## EXERCISE OBJECTIVE
Give the data again exactly as written, skipping any pictures.

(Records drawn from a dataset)
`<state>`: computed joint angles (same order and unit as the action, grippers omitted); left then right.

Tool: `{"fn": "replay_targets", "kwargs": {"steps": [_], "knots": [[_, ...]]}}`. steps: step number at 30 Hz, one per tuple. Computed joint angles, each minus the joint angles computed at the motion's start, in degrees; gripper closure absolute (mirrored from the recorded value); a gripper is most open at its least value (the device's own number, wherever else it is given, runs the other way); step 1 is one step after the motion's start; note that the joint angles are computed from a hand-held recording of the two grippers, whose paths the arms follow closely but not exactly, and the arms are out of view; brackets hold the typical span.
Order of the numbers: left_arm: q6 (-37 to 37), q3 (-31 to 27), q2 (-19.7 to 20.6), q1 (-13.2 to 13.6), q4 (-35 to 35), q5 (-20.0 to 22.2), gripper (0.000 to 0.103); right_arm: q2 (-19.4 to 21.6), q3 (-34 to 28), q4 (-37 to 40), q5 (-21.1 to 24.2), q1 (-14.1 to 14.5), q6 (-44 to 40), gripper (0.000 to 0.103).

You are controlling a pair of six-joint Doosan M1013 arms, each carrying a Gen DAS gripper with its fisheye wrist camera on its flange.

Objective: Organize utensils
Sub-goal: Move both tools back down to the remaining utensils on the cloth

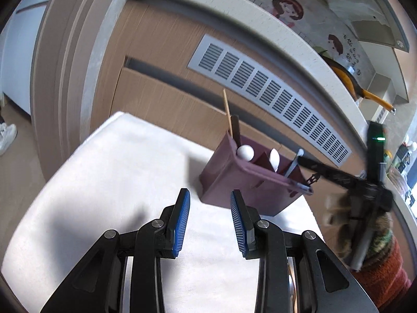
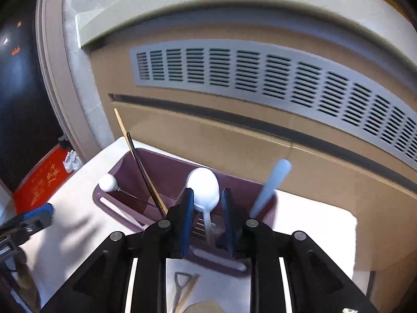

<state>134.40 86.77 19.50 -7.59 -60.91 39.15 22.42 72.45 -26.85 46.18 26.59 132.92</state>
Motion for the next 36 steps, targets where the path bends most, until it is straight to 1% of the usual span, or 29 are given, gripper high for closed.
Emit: {"fn": "replay_targets", "kwargs": {"steps": [2,3,4,6,7,9,11,14,16,18,21,24,26,27,28,29,32,34,36], "knots": [[-1.5,-0.18,0.15,-0.3,2.31,-0.02,0.07,-2.1,2.34,-5.44,-1.33,1.15,4.93,0.081],[-1.94,-0.11,0.1,-0.43,3.05,-0.05,0.07,-3.11,3.39,-7.02,-1.6,1.72,5.79,0.08],[-2.74,-0.17,0.16,-0.61,4.21,0.02,0.07,-3.9,4.1,-7.44,-0.93,2.35,5.56,0.08],[-4.62,-0.39,0.28,-1.04,6.42,0.37,0.07,-4.55,4.68,-4.57,3.99,3.55,2.61,0.08],[-4.89,-0.45,0.33,-1.24,7.1,0.79,0.07,-4.8,5.43,-2.21,5.5,3.83,1.38,0.08],[-5.28,-0.62,0.4,-1.72,8.93,1.71,0.07,-5.55,8.02,3.9,6.76,4.01,-0.94,0.08],[-6.34,-0.78,0.36,-2.39,11.95,2.37,0.07,-6.39,11.16,7.63,6.72,4.3,-0.31,0.08],[-7.0,-0.73,0.09,-3.26,15.11,3.06,0.07,-7.22,14.33,10.36,5.06,5.01,2.48,0.08],[-7.48,-0.68,-0.08,-3.71,16.53,3.24,0.069,-7.71,15.63,8.08,3.17,6.01,5.13,0.08],[-7.95,-0.6,-0.27,-4.06,17.58,3.57,0.07,-7.72,15.92,9.21,0.58,6.15,3.02,0.08],[-7.62,-0.34,-0.67,-4.3,18.19,4.1,0.07,-6.33,14.11,11.51,-0.73,5.82,-0.35,0.08],[-7.09,-0.23,-0.89,-4.46,18.7,4.59,0.069,-3.94,11.8,11.17,0.87,5.42,-1.02,0.08],[-7.0,-0.12,-0.99,-4.53,19.62,4.89,0.07,-3.07,11.21,13.4,1.48,4.66,-2.05,0.085],[-7.11,-0.12,-0.99,-4.54,20.09,5.09,0.069,-2.82,11.07,15.38,1.43,4.18,-2.66,0.09],[-7.26,-0.11,-0.98,-4.57,20.45,5.37,0.07,-2.97,11.31,16.3,1.27,3.93,-2.6,0.092],[-7.33,-0.14,-0.93,-4.61,20.68,5.82,0.07,-3.33,11.8,17.05,0.15,3.64,-2.6,0.093],[-7.08,-0.31,-0.72,-5.01,21.29,7.42,0.07,-6.01,14.94,20.15,-4.67,2.67,-2.13,0.097],[-6.76,-0.55,-0.49,-5.64,21.83,8.78,0.069,-8.1,17.03,17.65,-6.38,2.57,1.94,0.097],[-6.57,-1.18,0.06,-6.32,21.8,11.18,0.07,-9.72,18.85,17.58,-7.56,2.01,4.22,0.097]]}}
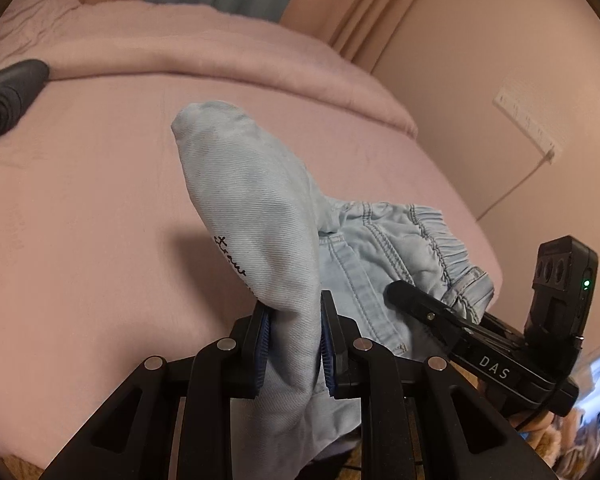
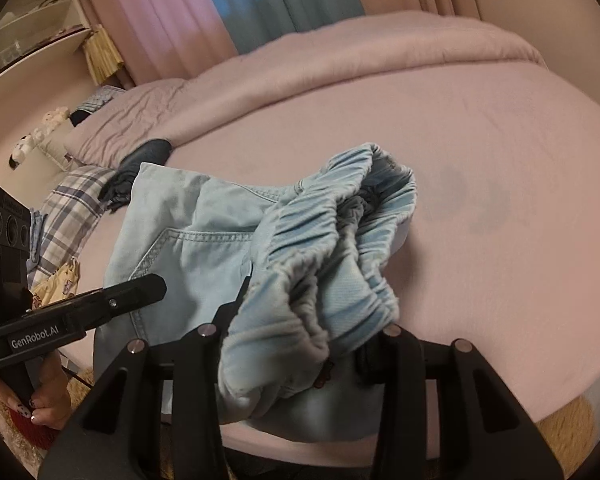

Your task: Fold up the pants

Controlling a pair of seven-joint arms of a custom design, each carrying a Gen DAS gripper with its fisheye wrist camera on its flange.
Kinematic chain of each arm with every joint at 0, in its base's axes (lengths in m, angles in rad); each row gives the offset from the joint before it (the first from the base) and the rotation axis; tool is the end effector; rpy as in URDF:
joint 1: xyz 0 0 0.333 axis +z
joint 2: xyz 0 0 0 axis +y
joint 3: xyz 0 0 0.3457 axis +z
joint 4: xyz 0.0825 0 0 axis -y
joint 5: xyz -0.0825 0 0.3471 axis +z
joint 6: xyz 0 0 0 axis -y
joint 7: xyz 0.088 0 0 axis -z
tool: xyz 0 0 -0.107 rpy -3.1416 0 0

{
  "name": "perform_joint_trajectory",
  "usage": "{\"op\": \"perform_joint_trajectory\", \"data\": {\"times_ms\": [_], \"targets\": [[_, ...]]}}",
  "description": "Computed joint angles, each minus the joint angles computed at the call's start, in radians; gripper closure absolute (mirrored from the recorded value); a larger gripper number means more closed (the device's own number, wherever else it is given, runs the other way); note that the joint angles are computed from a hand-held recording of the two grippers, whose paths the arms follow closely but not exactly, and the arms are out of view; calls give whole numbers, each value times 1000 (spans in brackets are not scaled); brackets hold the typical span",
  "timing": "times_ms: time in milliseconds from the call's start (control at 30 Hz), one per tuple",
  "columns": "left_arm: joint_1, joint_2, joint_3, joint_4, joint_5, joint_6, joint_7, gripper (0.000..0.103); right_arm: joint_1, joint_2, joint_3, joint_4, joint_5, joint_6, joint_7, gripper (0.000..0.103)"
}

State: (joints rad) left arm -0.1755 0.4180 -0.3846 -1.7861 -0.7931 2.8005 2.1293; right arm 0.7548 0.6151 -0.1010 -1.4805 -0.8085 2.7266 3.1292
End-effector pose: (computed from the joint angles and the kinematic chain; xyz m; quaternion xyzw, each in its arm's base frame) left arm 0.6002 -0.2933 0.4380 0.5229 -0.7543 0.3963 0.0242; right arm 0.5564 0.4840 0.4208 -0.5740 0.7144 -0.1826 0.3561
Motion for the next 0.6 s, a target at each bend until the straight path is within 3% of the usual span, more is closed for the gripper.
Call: {"op": "perform_joint_trajectory", "data": {"times_ms": [167, 400, 500, 600], "targets": [[-4, 21, 8, 65, 13, 57, -15, 83, -37, 52, 18, 144, 30, -21, -146, 62], [-16, 140, 26, 191, 92, 144, -133, 83, -97, 236, 48, 424, 211, -34, -395, 62], [-87, 217, 116, 273, 211, 107, -271, 83, -108, 304, 55, 493, 281, -53, -470, 62], [-142, 289, 200, 365, 320, 10, -417, 83, -126, 378, 83, 577, 360, -112, -578, 62]]}}
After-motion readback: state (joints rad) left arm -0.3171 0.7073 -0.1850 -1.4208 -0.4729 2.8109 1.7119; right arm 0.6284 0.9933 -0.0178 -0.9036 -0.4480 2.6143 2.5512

## OUTPUT FOR THIS TASK
`<state>`: computed joint angles (same order and unit as the action, grippers omitted); left then right.

Tool: `{"fn": "replay_targets", "kwargs": {"steps": [_], "knots": [[_, ...]]}}`. steps: step number at 30 Hz, one per tuple. Computed joint angles, each minus the joint angles computed at the motion's start, in degrees; gripper closure absolute (mirrored from the recorded value); a gripper is most open at its least value (the device's own number, wherever else it is given, runs the other way); step 1 is one step after the motion's start; note that the joint angles are computed from a hand-held recording of the two grippers, whose paths the arms follow closely but not exactly, and the arms are out of view; brackets hold the typical span.
Order of the numbers: left_arm: q6 (-37 to 37), q3 (-31 to 27), q2 (-19.7 to 20.6), q1 (-13.2 to 13.6), q4 (-35 to 35), q5 (-20.0 to 22.2), gripper (0.000 to 0.103); right_arm: q2 (-19.4 to 21.6), q3 (-34 to 28), q4 (-37 to 40), q5 (-21.1 to 24.2), q1 (-14.1 to 14.5), q6 (-44 to 40), gripper (0.000 to 0.103).

You are controlling a pair of six-joint Doosan M1013 arms, each carrying a Gen DAS gripper with its fisheye wrist camera on its flange.

Objective: Organize utensils
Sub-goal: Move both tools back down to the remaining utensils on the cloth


<state>134.40 86.77 19.50 -7.59 -60.91 39.15 22.42 72.45 -26.85 46.18 26.59 132.92</state>
Motion for the next 36 steps, targets where the path bends most, until it is straight to 1% of the usual span, or 29 are given, gripper high for closed.
Emit: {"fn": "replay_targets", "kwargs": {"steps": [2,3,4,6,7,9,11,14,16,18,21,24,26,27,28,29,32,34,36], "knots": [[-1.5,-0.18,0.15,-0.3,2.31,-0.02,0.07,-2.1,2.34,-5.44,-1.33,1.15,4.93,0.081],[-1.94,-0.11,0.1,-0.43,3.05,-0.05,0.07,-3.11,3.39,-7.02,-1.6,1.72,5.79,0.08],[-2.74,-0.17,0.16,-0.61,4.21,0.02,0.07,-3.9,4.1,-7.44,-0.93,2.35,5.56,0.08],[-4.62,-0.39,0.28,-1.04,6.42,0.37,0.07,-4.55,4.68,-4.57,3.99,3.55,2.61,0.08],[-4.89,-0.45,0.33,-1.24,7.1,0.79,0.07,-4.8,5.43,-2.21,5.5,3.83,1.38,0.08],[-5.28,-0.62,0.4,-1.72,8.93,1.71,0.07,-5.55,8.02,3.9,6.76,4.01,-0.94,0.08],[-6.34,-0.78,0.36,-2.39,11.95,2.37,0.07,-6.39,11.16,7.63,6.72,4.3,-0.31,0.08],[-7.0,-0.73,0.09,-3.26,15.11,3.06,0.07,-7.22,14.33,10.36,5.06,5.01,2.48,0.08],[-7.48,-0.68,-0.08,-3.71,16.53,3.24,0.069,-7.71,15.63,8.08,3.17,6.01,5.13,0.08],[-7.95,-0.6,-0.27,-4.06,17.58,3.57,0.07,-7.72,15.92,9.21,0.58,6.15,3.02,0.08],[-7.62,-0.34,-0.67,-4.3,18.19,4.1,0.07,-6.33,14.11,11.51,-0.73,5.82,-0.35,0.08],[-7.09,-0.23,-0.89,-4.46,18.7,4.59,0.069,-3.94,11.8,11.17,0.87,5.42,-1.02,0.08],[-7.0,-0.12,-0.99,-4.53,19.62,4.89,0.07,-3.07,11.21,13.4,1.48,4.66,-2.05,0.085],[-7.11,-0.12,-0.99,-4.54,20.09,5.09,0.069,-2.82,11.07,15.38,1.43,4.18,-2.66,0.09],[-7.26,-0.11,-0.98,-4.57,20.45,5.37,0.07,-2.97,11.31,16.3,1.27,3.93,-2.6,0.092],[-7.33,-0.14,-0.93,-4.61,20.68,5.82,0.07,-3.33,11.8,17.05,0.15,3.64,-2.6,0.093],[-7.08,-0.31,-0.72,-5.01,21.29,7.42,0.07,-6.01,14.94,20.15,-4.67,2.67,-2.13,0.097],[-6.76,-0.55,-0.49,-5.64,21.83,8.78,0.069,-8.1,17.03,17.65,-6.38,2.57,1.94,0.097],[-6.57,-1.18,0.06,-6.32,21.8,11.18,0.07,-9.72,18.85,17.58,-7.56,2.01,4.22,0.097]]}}

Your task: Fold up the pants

Controlling a pair of seven-joint arms of a custom design, each carrying a Gen DAS gripper with its fisheye wrist camera on its flange.
Kinematic chain of each arm with every joint at 0, in its base's axes (lengths in m, angles in rad); each row gives the offset from the joint before it (the first from the base) and the rotation axis; tool is the end effector; rpy as in URDF:
joint 1: xyz 0 0 0.333 axis +z
joint 2: xyz 0 0 0 axis +y
joint 3: xyz 0 0 0.3457 axis +z
joint 4: xyz 0.0825 0 0 axis -y
joint 5: xyz -0.0825 0 0.3471 axis +z
joint 6: xyz 0 0 0 axis -y
joint 7: xyz 0.088 0 0 axis -z
tool: xyz 0 0 -0.107 rpy -3.1416 0 0

{
  "name": "perform_joint_trajectory",
  "usage": "{\"op\": \"perform_joint_trajectory\", \"data\": {\"times_ms\": [_], \"targets\": [[_, ...]]}}",
  "description": "Computed joint angles, each minus the joint angles computed at the call's start, in radians; gripper closure absolute (mirrored from the recorded value); a larger gripper number means more closed (the device's own number, wherever else it is given, runs the other way); note that the joint angles are computed from a hand-held recording of the two grippers, whose paths the arms follow closely but not exactly, and the arms are out of view; calls give whole numbers, each value times 1000 (spans in brackets are not scaled); brackets hold the typical span",
  "timing": "times_ms: time in milliseconds from the call's start (control at 30 Hz), one per tuple",
  "columns": "left_arm: joint_1, joint_2, joint_3, joint_4, joint_5, joint_6, joint_7, gripper (0.000..0.103); right_arm: joint_1, joint_2, joint_3, joint_4, joint_5, joint_6, joint_7, gripper (0.000..0.103)"
}

State: (joints rad) left arm -0.1755 0.4180 -0.3846 -1.7861 -0.7931 2.8005 2.1293; right arm 0.7548 0.6151 -0.1010 -1.4805 -0.8085 2.7266 3.1292
End-effector pose: (computed from the joint angles and the kinematic chain; xyz m; quaternion xyzw, each in its arm's base frame) left arm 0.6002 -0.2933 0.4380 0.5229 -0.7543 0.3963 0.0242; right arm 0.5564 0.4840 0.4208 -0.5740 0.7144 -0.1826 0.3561
Motion for the next 0.6 s, a target at each bend until the straight path is within 3% of the usual span, more is closed for the gripper.
Call: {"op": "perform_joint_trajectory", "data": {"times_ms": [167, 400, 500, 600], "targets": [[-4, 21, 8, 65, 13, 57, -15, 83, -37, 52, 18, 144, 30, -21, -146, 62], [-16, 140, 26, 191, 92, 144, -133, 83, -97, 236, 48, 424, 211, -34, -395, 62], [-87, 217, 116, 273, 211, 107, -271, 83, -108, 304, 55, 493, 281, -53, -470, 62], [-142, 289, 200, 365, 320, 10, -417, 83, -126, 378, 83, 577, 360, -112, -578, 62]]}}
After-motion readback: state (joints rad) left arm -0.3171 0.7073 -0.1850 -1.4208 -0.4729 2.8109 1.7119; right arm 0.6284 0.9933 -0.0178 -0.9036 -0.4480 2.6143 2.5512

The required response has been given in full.